Entries taken from a collection:
------

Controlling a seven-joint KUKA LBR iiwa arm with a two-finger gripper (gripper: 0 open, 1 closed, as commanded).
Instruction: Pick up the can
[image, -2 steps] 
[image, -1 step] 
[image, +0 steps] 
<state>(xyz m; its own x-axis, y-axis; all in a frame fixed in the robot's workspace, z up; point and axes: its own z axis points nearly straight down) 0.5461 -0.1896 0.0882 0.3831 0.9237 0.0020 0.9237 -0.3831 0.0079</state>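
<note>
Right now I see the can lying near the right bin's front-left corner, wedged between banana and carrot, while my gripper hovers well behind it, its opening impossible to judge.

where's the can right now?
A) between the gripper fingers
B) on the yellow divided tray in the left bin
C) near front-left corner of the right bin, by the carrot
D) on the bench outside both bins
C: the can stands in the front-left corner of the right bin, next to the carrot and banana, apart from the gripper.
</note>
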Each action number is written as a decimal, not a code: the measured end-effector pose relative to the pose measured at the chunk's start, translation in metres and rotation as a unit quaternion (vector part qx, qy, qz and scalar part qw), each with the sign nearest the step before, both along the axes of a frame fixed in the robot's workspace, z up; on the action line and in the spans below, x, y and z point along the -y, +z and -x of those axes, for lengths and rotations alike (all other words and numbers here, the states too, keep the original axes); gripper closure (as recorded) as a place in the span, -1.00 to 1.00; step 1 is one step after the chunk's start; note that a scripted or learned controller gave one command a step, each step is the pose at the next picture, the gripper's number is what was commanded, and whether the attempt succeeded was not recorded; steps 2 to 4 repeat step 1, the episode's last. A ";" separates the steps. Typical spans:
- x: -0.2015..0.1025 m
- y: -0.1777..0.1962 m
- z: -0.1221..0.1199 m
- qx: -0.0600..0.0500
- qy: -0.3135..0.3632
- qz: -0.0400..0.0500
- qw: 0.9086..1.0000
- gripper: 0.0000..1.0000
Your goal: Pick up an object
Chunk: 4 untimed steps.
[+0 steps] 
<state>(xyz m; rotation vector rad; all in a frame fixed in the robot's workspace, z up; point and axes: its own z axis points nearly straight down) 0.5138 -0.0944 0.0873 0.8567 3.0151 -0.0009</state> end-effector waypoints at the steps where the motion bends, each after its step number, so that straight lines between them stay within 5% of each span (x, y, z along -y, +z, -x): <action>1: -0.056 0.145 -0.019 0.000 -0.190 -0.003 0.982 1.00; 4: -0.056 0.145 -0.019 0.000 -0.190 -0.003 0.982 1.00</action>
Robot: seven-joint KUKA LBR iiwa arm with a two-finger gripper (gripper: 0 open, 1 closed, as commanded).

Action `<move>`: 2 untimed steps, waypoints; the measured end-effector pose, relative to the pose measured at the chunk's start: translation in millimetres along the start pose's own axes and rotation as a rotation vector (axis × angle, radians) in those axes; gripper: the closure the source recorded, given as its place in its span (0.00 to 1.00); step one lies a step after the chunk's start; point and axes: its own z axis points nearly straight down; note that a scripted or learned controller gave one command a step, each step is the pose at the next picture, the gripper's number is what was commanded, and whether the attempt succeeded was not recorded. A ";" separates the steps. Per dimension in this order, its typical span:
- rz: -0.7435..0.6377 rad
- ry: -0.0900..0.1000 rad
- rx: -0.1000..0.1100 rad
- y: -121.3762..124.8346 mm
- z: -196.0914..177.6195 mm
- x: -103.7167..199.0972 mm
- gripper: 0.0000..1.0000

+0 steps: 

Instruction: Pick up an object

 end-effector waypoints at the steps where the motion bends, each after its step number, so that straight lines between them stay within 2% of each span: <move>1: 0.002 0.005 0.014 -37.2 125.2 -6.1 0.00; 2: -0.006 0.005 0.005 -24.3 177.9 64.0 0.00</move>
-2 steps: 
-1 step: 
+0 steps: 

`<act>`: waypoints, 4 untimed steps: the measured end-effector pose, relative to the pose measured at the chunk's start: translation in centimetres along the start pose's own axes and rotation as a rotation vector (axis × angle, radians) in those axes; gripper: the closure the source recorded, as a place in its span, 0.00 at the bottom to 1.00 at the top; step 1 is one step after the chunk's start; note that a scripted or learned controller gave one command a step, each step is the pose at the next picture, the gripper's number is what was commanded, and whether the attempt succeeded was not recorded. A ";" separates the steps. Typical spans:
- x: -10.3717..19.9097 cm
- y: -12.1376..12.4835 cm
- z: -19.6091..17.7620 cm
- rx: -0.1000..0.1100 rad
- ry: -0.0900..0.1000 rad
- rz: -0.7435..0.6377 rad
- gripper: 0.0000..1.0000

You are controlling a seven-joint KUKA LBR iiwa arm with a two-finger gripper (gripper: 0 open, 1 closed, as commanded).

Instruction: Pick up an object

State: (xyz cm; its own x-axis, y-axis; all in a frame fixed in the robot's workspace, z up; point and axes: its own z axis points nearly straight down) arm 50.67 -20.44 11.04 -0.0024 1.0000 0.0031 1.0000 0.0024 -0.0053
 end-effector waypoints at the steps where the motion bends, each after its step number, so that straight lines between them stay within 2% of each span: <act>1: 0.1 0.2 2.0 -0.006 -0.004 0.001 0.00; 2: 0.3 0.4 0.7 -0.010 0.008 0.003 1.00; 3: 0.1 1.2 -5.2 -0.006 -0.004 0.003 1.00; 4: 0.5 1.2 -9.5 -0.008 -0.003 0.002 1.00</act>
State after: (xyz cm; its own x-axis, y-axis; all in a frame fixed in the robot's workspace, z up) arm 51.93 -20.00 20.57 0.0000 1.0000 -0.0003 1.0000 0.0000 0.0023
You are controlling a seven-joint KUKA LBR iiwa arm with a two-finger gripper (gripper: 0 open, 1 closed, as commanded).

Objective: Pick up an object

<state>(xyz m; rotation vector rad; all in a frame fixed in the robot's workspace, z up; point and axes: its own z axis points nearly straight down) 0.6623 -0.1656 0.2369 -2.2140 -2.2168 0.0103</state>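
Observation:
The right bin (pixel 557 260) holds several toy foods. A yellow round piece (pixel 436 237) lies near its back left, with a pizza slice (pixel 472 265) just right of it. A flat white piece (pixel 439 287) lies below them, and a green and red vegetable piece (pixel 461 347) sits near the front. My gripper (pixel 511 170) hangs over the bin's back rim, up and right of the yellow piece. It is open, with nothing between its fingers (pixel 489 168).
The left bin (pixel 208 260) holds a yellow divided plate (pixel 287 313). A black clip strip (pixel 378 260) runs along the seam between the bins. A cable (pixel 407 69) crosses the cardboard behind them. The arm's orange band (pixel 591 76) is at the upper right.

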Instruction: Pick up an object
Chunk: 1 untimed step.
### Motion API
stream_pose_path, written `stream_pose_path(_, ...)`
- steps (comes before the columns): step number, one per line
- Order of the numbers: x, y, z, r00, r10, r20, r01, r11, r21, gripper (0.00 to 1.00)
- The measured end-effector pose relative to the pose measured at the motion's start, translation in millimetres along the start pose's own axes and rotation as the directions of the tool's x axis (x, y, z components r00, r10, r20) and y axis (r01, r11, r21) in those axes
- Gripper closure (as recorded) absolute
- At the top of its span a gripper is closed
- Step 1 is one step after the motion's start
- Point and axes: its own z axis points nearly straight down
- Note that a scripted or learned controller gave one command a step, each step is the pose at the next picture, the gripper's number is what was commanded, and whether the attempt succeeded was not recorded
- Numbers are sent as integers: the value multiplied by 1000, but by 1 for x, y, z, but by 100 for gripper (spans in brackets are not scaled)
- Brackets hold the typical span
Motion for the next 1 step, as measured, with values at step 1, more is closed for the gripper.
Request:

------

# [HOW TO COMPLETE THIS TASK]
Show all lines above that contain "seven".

# [EXERCISE RESULT]
Controlling a seven-joint KUKA LBR iiwa arm with a two-finger gripper (gripper: 0 open, 1 closed, as commanded).
Robot: seven-joint KUKA LBR iiwa arm with a two-finger gripper (gripper: 0 open, 1 closed, as commanded).
You are controlling a seven-joint KUKA LBR iiwa arm with a two-finger gripper (gripper: 0 open, 1 closed, as commanded).
You are controlling a seven-joint KUKA LBR iiwa arm with a two-finger gripper (gripper: 0 open, 1 closed, as commanded).

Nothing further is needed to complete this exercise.